The Bishop Says No. According to Article 6 of the Charter of Franco Spain; "no other external ceremonies or manifestations than those of the Catholic religion shall be permitted," but "no one shall be molested for his religious beliefs or in the private practice of his worship." In practice, Protestants may not hold government jobs, teach school, become officers in the armed forces. In business offices and factories they are rarely promoted (if they are not actually demoted when their beliefs become known).

They may marry among themselves in civil ceremonies. A Catholic who wants to marry a Protestant must first get permission for a civil ceremony, and he can get this permission only by furnishing proof that he is no longer a practicing Catholic. The proof consists of a signed declaration submitted to a justice of the peace, but the local bishop can simply refuse to accept the declaration as valid, and the wedding is off. There have been some cases of priests who left the church and tried to marry Protestants (one notable example: the late, reactionary Cardinal Segura's onetime private secretary, now an Anglican). These ex-priests never get permission for a civil ceremony, but Protestant pastors have worked out a stopgap solution: a private Protestant ceremony performed before a notary public. This has no legal validity whatever, only serves to put the ceremony on record.

No Moving Day. Spain's five Protestant denominations (Baptists, Anglicans, Presbyterians, Pentecostals and Plymouth Brethren) are subjected to constant harassment. In the past five months the police have closed five of their churches on technicalities—two in Barcelona and one each in Malaga, Seville and Madrid. Three years ago the police closed the only Protestant theological seminary in Spain; candidates for the ministry must now be trained by local pastors.

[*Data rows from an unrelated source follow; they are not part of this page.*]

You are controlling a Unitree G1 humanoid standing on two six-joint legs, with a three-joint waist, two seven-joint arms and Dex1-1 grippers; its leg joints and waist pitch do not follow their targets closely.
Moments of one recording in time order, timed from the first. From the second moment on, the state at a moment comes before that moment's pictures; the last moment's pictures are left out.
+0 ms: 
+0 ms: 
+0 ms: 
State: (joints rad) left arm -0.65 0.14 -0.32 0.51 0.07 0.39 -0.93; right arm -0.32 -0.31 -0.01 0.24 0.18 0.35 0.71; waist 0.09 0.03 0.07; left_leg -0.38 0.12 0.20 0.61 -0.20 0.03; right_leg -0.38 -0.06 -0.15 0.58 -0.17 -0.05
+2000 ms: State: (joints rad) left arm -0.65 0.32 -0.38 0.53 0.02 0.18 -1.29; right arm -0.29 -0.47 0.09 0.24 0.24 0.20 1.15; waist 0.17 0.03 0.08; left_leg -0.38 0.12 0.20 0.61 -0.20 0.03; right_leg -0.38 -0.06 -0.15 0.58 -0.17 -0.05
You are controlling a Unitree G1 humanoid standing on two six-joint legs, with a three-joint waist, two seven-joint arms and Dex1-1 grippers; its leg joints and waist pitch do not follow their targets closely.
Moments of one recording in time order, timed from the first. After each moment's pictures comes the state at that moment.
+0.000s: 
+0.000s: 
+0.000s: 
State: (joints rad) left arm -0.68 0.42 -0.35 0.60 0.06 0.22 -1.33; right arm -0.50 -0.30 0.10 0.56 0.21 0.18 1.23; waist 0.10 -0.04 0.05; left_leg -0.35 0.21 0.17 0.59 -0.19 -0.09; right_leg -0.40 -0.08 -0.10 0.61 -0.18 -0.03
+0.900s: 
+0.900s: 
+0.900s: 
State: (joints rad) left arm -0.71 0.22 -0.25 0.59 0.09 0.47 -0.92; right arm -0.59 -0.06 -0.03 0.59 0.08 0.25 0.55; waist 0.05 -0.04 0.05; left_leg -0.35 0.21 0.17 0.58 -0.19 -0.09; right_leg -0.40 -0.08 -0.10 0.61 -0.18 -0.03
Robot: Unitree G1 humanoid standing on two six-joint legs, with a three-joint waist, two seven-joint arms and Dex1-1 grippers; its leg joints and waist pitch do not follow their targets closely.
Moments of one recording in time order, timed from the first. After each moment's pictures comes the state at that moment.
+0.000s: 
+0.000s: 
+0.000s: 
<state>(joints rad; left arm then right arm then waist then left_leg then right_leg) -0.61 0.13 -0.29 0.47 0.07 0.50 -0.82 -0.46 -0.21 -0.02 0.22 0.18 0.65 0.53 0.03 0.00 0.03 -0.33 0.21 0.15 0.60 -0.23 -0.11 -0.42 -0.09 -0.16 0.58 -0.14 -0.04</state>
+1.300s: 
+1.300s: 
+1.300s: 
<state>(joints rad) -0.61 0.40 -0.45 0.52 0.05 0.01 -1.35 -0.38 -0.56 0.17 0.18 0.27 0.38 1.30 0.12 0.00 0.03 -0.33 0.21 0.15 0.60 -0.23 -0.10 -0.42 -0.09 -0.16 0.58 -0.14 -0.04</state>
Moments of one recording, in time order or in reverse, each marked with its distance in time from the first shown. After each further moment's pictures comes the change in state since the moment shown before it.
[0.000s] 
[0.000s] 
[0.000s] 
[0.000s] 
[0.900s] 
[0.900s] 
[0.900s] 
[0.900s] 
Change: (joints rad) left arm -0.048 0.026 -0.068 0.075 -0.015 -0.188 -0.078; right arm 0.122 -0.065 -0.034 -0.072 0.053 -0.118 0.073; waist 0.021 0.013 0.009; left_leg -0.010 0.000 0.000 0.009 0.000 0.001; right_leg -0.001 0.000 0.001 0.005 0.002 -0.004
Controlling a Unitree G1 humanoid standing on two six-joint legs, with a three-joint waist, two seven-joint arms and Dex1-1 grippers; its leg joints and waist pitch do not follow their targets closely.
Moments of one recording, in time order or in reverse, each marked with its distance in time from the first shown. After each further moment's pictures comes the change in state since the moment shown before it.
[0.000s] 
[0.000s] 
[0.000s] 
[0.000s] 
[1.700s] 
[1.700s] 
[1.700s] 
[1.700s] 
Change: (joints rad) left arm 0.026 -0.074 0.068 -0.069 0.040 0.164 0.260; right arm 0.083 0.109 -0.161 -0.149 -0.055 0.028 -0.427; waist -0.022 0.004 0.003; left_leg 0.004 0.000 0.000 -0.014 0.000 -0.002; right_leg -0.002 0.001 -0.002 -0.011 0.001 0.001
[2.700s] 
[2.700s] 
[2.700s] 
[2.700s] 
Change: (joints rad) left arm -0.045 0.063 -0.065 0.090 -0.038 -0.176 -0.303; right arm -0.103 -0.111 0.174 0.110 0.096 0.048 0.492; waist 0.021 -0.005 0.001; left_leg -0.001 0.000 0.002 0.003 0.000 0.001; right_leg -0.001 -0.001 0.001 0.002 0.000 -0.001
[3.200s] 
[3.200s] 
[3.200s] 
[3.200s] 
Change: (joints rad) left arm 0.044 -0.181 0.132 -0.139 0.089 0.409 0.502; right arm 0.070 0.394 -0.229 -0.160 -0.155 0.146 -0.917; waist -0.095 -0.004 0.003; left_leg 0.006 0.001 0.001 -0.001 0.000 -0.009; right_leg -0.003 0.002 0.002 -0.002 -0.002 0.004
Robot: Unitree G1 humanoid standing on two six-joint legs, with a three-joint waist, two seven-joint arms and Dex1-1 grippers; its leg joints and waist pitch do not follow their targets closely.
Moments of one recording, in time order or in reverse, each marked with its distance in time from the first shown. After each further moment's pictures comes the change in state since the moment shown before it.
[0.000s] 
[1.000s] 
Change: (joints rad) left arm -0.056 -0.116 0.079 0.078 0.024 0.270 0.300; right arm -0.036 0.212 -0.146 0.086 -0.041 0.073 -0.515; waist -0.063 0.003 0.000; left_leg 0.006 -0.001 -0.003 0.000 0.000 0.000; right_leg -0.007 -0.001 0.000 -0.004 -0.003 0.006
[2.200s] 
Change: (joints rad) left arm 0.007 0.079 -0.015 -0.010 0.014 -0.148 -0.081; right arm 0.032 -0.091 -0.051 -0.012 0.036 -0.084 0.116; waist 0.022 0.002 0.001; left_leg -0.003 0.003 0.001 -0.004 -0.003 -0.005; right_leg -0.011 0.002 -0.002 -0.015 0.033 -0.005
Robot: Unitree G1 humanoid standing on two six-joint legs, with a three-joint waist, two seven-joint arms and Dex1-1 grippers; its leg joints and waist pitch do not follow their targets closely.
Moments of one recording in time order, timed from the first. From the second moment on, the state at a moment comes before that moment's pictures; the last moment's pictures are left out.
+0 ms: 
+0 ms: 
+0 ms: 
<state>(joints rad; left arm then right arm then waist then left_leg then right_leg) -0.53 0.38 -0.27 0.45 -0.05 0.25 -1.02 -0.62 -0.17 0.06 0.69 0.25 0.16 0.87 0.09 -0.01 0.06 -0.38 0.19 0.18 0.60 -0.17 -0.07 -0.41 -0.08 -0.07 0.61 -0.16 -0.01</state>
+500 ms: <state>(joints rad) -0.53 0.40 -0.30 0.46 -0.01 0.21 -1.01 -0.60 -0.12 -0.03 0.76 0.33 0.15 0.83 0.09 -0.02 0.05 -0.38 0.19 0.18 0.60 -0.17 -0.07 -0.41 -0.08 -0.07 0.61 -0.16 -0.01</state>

Despite repeated appeals to Franco, Protestants in Spain operate solely on the document issued by Franco's generals after the civil war, granting permission to reopen established Protestant churches. This means that there is no legal authorization for the establishment of a new church, or even for an established church to move. A Baptist church in Barcelona was closed down last year when its congregation moved without permission from a building that was about to collapse. And in 1954, Madrid's Second Baptist Church was closed because a new Catholic charity foundation across the street complained that the Protestant church was interfering with its work.